O aleitamento materno cruzado consiste na prática de uma mãe amamentar outra criança que não a sua ou de deixar seu filho ser amamentado por outra mulher. Isso é bom? Infelizmente, não

por Dr. Moises Chencinski - colunista

12/11/2021

Aleitamento materno desde a sala de parto até 2 anos ou mais, exclusivo e em livre-demanda até o sexto mês. Essa é a recomendação da OMS, do Ministério da Saúde, da Sociedade Brasileira de Pediatria (SBP), entre outras organizações. As ações positivas dessa proposta são incontestáveis e, a cada dia, mais e mais pesquisas demonstram o quanto a ciência comprova a importância dessa indicação.

Mas, como estamos por aqui? Será que nossas taxas são significativas? As mães brasileiras são orientadas e seguem essa recomendação?

As últimas pesquisas foram realizadas em 2006 e, desde então, seguimos com políticas de saúde baseadas nesses estudos. Na comparação de 1976, 1986, 1996 e 2006, os dados de aleitamento materno apresentaram evoluções consistentes, mas, desde então, não temos informações precisas sobre os resultados de todas as ações realizadas anteriormente e, especialmente, nesses últimos 13 anos.

ENANI-2019 (Estudo Nacional de Alimentação e Nutrição Infantil) trouxe dados extremamente relevantes sobre o aleitamento materno no Brasil. Algumas reflexões importantes, que vão além das estatísticas mais frias, precisam repercutir em todos os setores da nossa sociedade, inclusive e, especialmente, nas políticas públicas e nos profissionais de saúde materno-infantil.

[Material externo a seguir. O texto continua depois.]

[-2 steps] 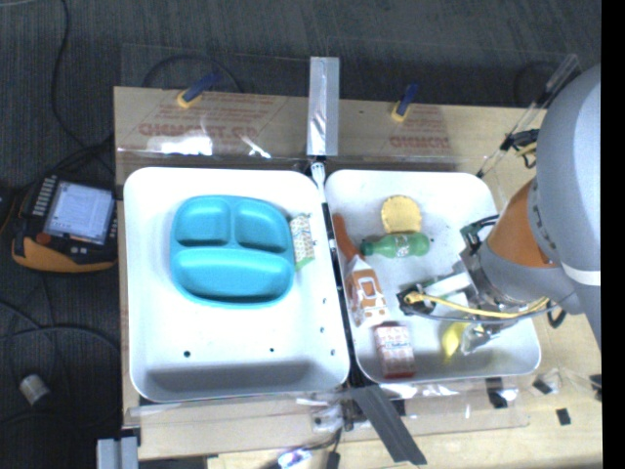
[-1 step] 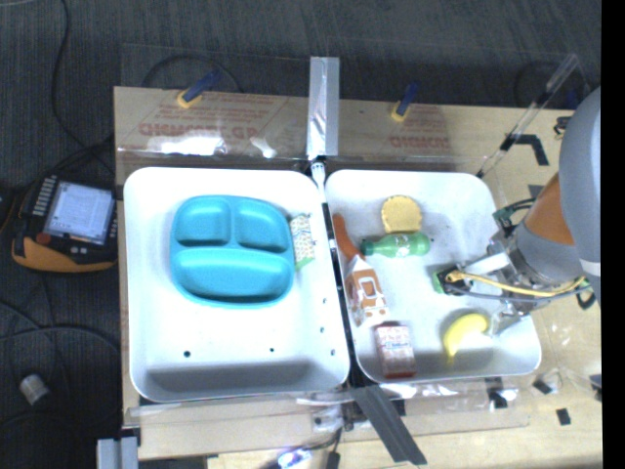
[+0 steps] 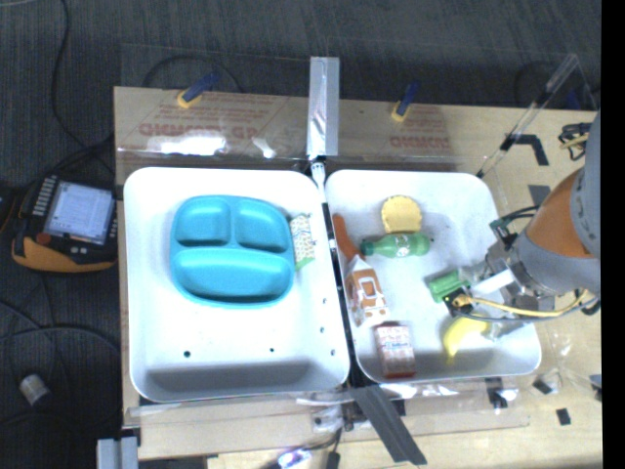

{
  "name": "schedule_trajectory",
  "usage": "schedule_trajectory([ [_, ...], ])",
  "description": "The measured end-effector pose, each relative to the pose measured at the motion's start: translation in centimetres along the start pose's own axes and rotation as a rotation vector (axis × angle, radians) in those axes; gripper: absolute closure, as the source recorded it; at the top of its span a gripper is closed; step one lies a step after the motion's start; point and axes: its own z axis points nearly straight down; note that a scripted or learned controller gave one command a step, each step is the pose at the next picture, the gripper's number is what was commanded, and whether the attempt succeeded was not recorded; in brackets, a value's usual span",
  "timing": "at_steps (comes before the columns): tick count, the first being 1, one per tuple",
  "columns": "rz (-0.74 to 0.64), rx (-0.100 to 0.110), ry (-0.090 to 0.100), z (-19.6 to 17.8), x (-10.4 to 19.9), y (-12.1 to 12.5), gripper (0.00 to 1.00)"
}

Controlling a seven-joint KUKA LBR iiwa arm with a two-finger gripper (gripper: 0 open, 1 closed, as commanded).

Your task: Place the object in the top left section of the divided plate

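The blue divided plate point(image 3: 234, 247) lies in the left bin point(image 3: 156, 360), with two small sections at its far side and one large section nearer the front. My gripper point(image 3: 476, 296) is low over the right side of the right bin point(image 3: 508, 360), reaching in from the right. A small green block point(image 3: 444, 284) lies right at its tip, and I cannot tell whether it is gripped. Just below the gripper lies a yellow fruit-like object point(image 3: 461, 336).
The right bin also holds a round tan disc point(image 3: 400, 213), a green bottle point(image 3: 395, 246) on its side, an orange stick point(image 3: 341, 237), a small carton point(image 3: 366, 296) and a red packet point(image 3: 394, 348). A patterned wrapper point(image 3: 303, 239) lies against the plate's right edge.
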Motion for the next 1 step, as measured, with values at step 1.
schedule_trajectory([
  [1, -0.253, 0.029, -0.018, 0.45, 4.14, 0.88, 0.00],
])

Aos poucos (por algumas semanas), quero trazer alguns desses dados relevantes para a discussão. E por conta do ineditismo dessa pesquisa, quero começar por um tema polêmico.

Amamentação cruzada

O aleitamento materno cruzado consiste na prática de uma mãe amamentar outra criança que não a sua ou de deixar seu filho ser amamentado por outra mulher. Os resultados do ENANI trazem uma prevalência de 21,1%, ou seja, praticamente uma em cada 5 mães praticava a amamentação cruzada durante o período da pesquisa.

Então isso é bom? Infelizmente, não. A cultura da ama de leite no Brasil vem de muito tempo atrás até o advento da AIDS, quando se comprovou a transmissão vertical (passagem do vírus através do leite materno), contraindicando formalmente a amamentação para recém-nascidos de mães soropositivas. Como essa é uma doença que pode cursar sem sintomas por um determinado período, levando a um atraso perigoso no diagnóstico, e os tratamentos eficazes são ainda muito recentes para mudança de rotina, essa recomendação permanece ainda em vigor.

Por conta dos riscos envolvidos, o Ministério da Saúde estabeleceu, em 1993 e em 1996, duas portarias contraindicando a prática da amamentação cruzada.

Além disso, outros (poucos, mas importantes) fatores podem trazer riscos ao bebê quando amamentado e são levados em conta, inclusive, quando uma mãe deseje doar o seu leite para um banco de leite. Existem orientações rígidas nesse sentido (RDC nº 171), para que não haja nenhum risco na doação.

Os cuidados começam na seleção das mães doadoras, com recomendações de não usarem medicamentos que ao passarem pelo leite possam causar danos à saúde do bebê, não usarem álcool ou drogas ilícitas, entre outras. Além disso, é feita uma análise criteriosa do leite doado, desde os cuidados com sua extração pela mãe, transporte e caraterísticas químicas e microbiológicas. Depois disso, ainda tem a pasteurização, que confere segurança máxima para quem vai consumir esse leite.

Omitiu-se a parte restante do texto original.